## [Directions for this task]
Copy each line below in which the string "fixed" appears.

[Data entries]
──────

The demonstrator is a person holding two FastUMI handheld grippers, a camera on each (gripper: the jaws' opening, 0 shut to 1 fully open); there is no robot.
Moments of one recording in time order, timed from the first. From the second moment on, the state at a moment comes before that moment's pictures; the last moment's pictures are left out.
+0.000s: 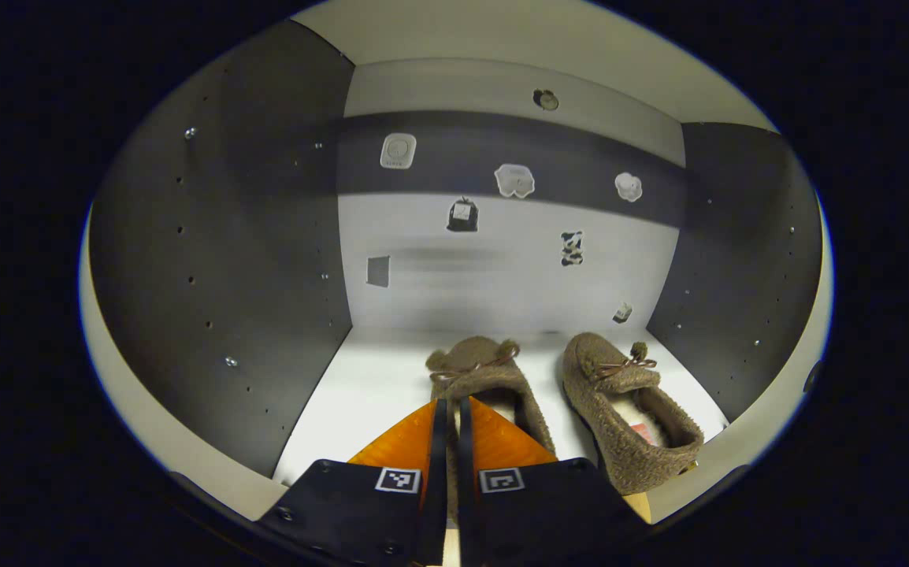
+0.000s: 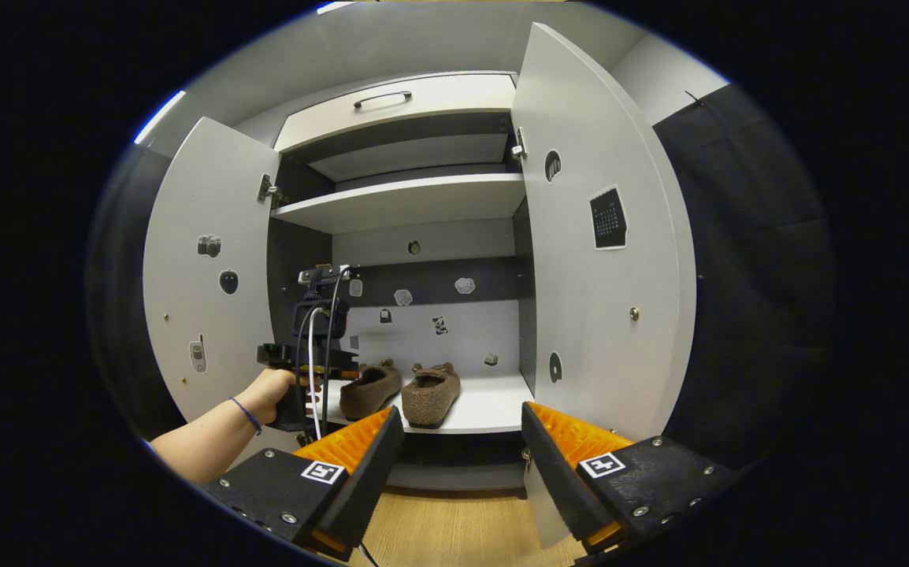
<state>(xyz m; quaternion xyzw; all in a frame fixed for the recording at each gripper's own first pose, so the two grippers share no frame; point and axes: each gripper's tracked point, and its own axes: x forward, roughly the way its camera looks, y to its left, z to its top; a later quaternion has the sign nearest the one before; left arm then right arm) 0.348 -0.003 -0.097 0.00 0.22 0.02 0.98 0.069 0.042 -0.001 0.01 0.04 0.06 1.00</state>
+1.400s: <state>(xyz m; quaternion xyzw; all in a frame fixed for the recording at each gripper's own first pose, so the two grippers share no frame) 0.034 0.023 0.056 -0.02 0.02 0.01 1.00 0.021 -0.168 -0.045 -0.02 0.06 -0.08 0.99</state>
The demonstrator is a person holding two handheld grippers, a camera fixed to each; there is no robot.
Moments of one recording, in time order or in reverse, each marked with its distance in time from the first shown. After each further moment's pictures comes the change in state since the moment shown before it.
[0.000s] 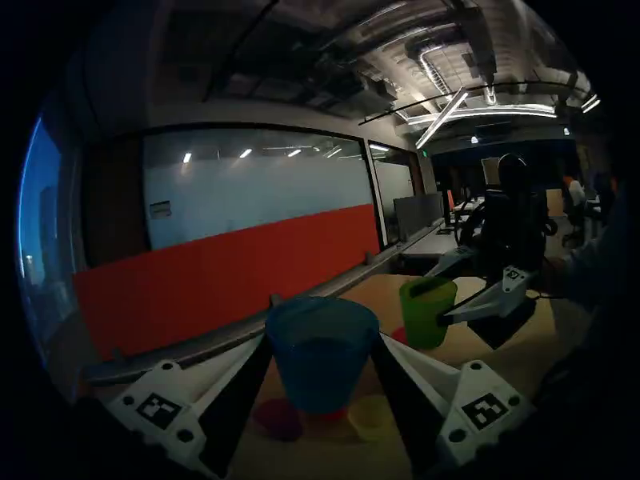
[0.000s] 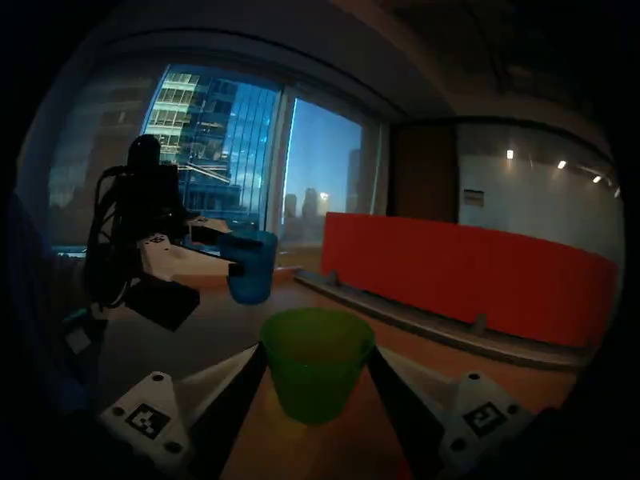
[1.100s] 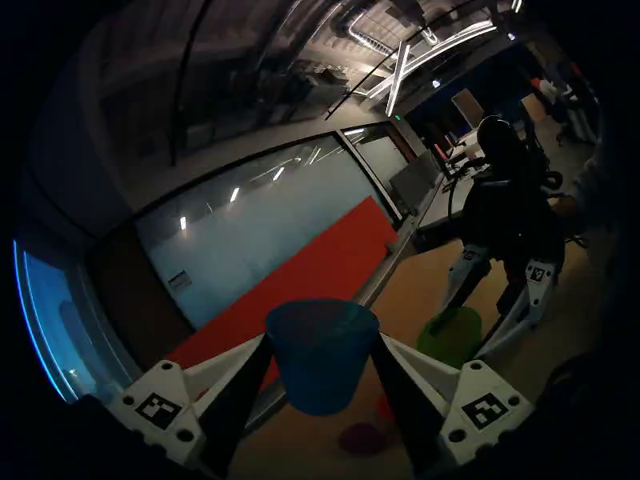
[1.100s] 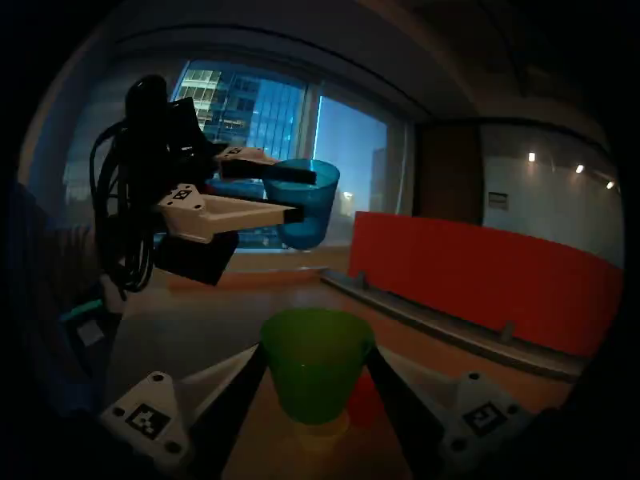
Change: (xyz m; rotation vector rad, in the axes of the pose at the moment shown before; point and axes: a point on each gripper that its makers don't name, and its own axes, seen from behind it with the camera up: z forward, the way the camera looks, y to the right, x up) left arm 0.073 -0.005 0.010 0.074 0.012 0.427; right arm -0.002 -0.038 0.029 0.102 -0.011 -0.028
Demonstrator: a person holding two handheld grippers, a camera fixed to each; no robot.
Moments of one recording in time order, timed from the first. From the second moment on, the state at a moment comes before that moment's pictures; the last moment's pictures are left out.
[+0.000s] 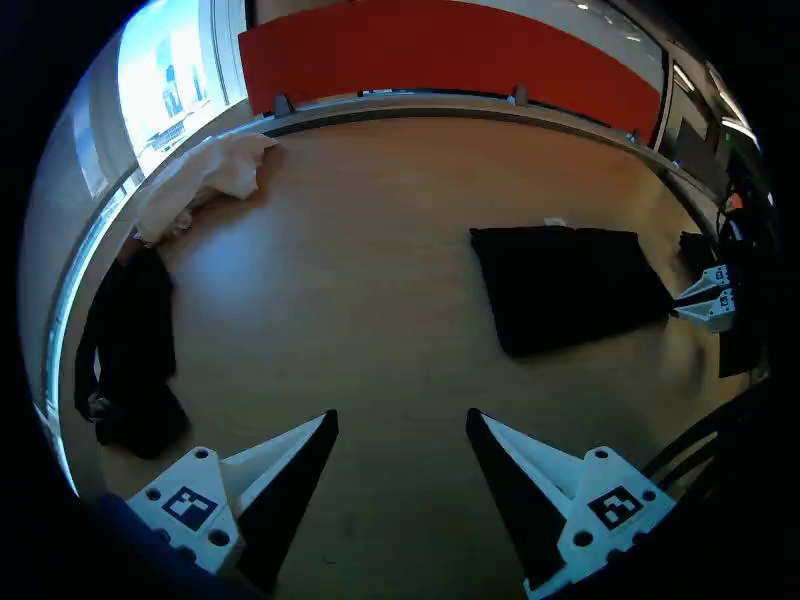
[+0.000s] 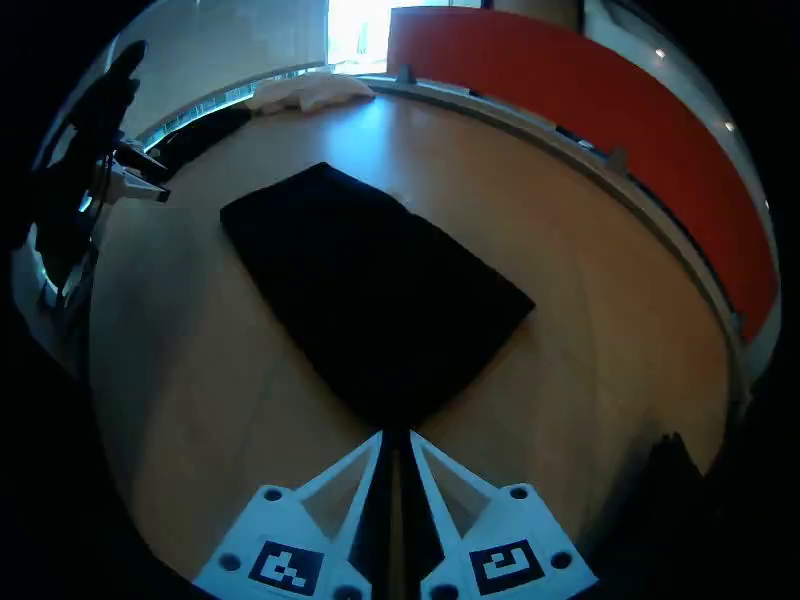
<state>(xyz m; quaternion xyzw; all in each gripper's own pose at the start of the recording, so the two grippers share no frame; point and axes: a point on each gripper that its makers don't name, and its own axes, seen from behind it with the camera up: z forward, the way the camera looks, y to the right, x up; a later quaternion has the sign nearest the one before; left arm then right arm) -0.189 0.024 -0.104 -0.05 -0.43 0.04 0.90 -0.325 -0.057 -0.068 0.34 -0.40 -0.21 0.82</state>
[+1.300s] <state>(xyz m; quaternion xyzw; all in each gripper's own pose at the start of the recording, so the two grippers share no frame) -0.176 0.016 -0.106 -0.04 -0.42 0.03 0.91 -0.206 -0.148 0.003 0.40 -0.27 -0.25 0.84</state>
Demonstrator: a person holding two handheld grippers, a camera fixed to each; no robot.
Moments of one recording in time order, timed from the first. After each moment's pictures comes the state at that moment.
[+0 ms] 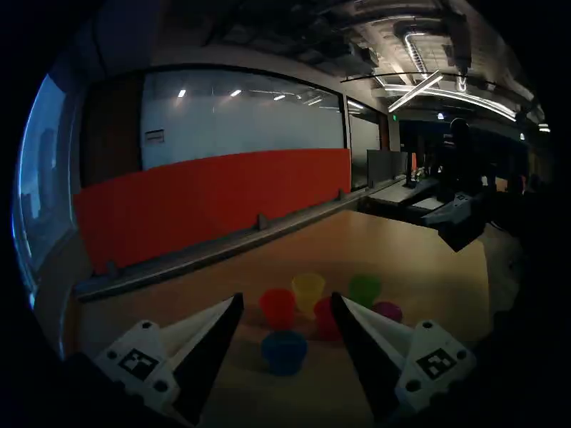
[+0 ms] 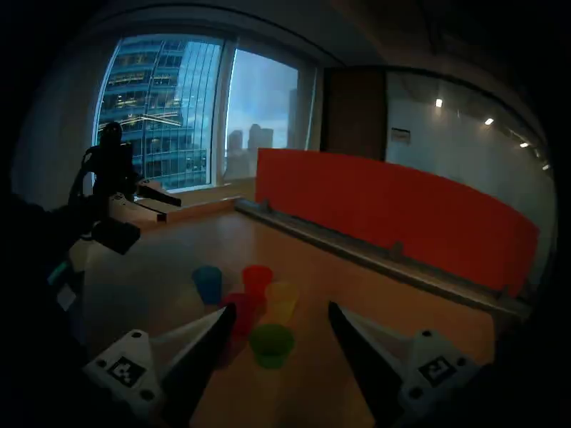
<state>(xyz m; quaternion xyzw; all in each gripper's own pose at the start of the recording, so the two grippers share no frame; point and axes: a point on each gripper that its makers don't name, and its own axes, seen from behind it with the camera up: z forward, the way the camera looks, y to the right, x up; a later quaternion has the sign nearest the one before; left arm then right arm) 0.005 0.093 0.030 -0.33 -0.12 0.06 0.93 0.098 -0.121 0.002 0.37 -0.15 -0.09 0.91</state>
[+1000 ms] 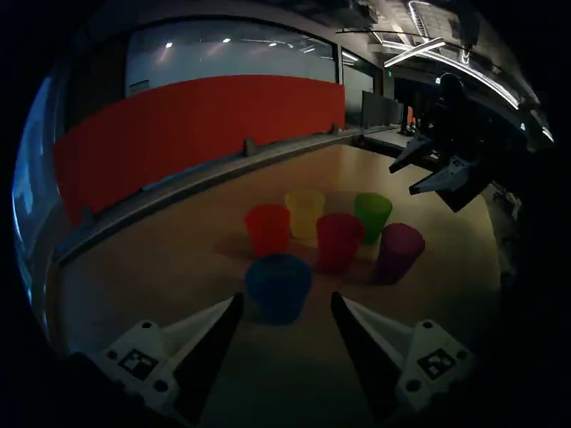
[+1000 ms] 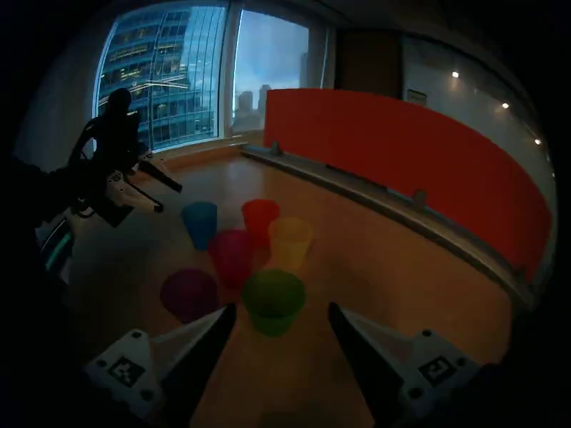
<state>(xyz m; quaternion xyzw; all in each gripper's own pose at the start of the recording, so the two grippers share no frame) -0.130 0.094 0.032 -0.34 -0.25 0.10 0.90 -0.020 -0.128 0.021 0.38 -0.25 -0.14 0.88</state>
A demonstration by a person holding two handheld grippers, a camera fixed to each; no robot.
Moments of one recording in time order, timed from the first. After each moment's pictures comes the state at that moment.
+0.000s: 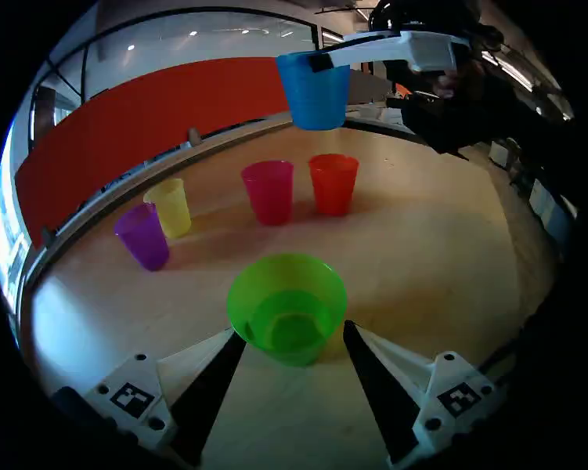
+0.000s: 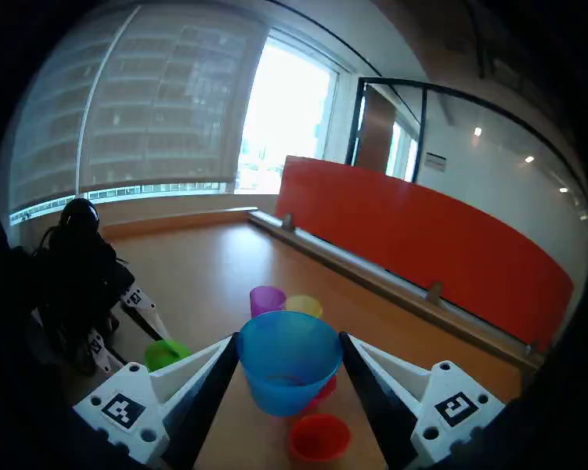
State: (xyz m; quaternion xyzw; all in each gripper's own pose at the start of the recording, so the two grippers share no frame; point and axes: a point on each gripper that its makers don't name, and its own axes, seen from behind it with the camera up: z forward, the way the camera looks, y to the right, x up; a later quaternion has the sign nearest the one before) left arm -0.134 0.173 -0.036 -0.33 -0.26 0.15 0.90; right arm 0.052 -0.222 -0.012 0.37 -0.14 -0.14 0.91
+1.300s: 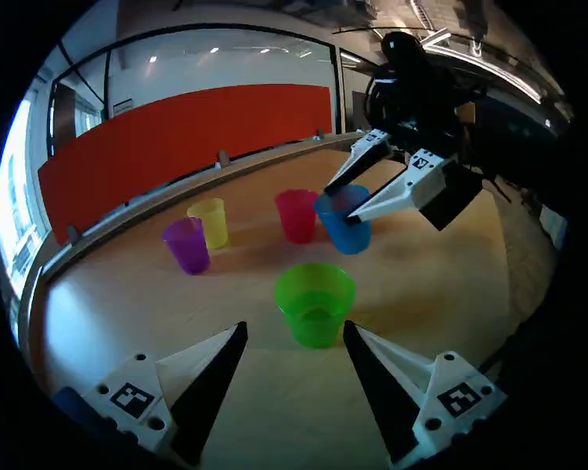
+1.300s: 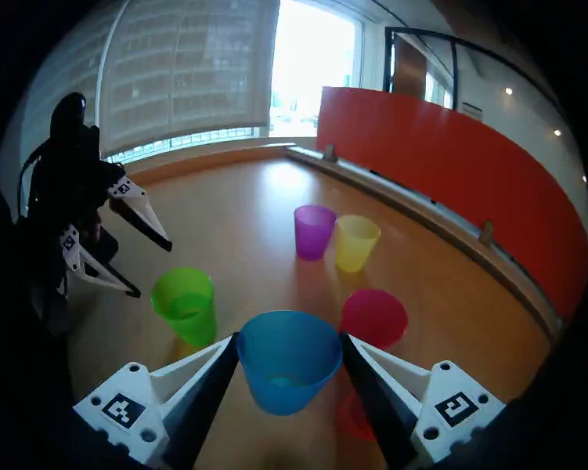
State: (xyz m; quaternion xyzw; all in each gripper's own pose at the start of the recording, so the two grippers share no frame) left arm -0.085 0.116 -0.064 -0.29 -0.21 0.12 0.93; right arm -0.070 -0.237 -0.039 0.44 -0.26 -0.16 0.85
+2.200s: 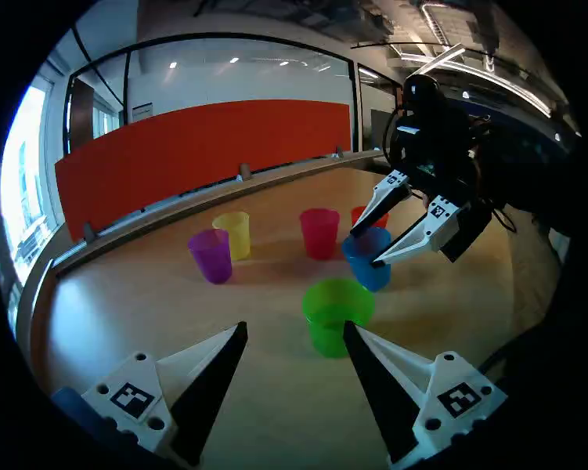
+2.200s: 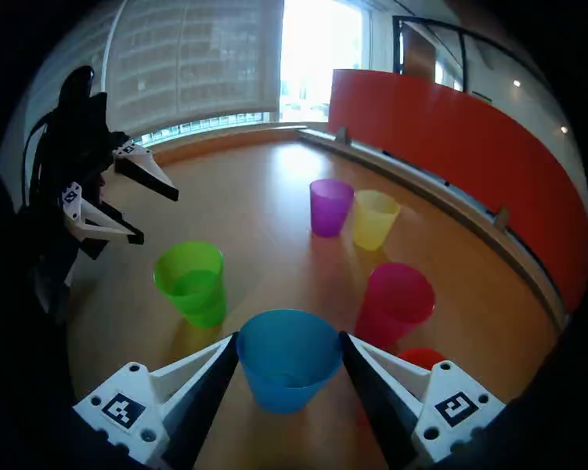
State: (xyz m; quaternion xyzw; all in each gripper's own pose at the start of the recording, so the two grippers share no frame) left arm -0.062 0.097 -0.055 -0.26 -0.19 0.10 0.94; right arm -0.098 -0.237 -0.051 0.45 -0.29 -0.17 0.83
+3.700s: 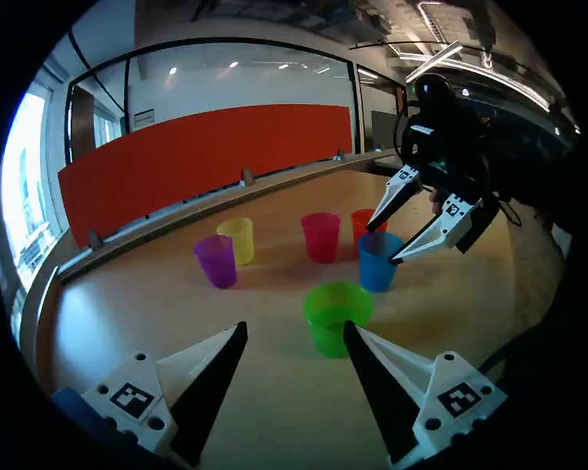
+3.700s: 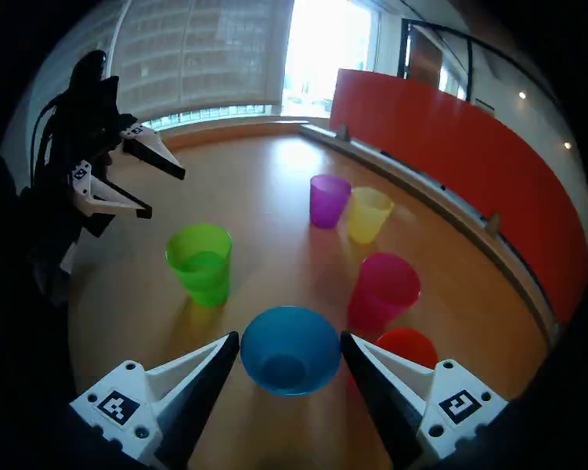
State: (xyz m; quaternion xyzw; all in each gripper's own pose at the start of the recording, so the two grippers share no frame) left arm -0.053 0.092 -0.062 -0.25 -0.18 0.11 0.95; right arm -0.087 -0.215 -0.067 0.44 -0.28 -0.20 0.83
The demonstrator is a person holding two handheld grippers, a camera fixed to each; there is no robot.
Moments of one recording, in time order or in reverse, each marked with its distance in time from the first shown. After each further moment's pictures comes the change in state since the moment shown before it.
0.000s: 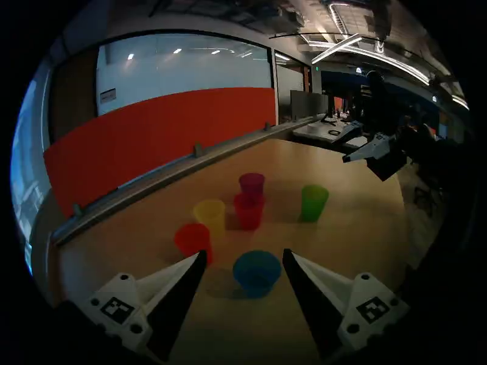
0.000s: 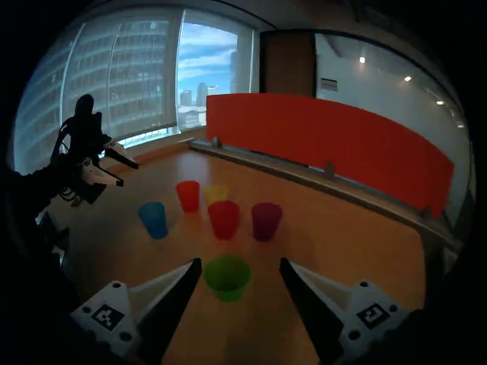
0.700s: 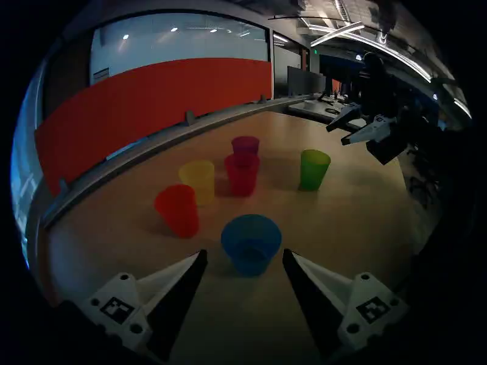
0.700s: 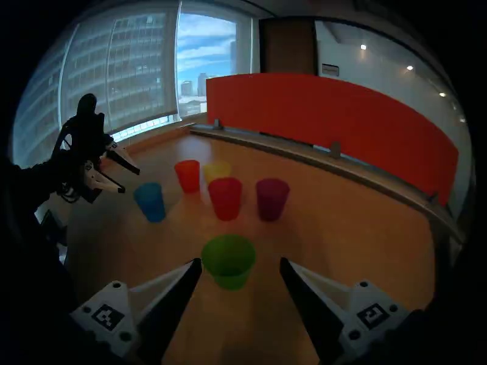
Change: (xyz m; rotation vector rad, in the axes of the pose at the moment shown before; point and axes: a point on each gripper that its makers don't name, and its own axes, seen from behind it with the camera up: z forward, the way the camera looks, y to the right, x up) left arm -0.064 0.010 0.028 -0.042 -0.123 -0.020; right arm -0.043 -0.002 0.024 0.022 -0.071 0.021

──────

## [Completed exercise]
<state>(xyz m; quaternion xyzw; all in a frame fixed for the recording at each gripper's own first pose, so the two grippers share no frame; point and axes: each gripper's tracked point, and its own axes: x forward, roughly the way its camera looks, y to its left, z to its top; a later quaternion has the sign nearest the one before; left arm then right arm) 0.348 -0.003 -0.097 0.00 0.22 0.02 0.98 0.069 0.042 -0.001 0.01 0.04 0.06 1.00</state>
+1.400s: <state>(xyz m; quaternion xyzw; all in a frame fixed for the recording at each gripper's own first pose, so the two grippers share no frame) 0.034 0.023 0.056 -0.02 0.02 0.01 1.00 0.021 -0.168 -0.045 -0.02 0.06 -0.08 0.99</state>
The demonstrator is a person holding two handheld grippers, a camera fixed to each; there is no robot.
Demonstrator: a person holding two handheld grippers, a camera fixed to each; no robot.
Demonstrator: a person holding two handheld grippers, a camera fixed to each; no robot.
A demonstration by a person holding two handheld grippers, a camera fixed to each; no robot.
The demonstrator is a person holding two handheld grippers, a camera fixed to each; there is no robot.

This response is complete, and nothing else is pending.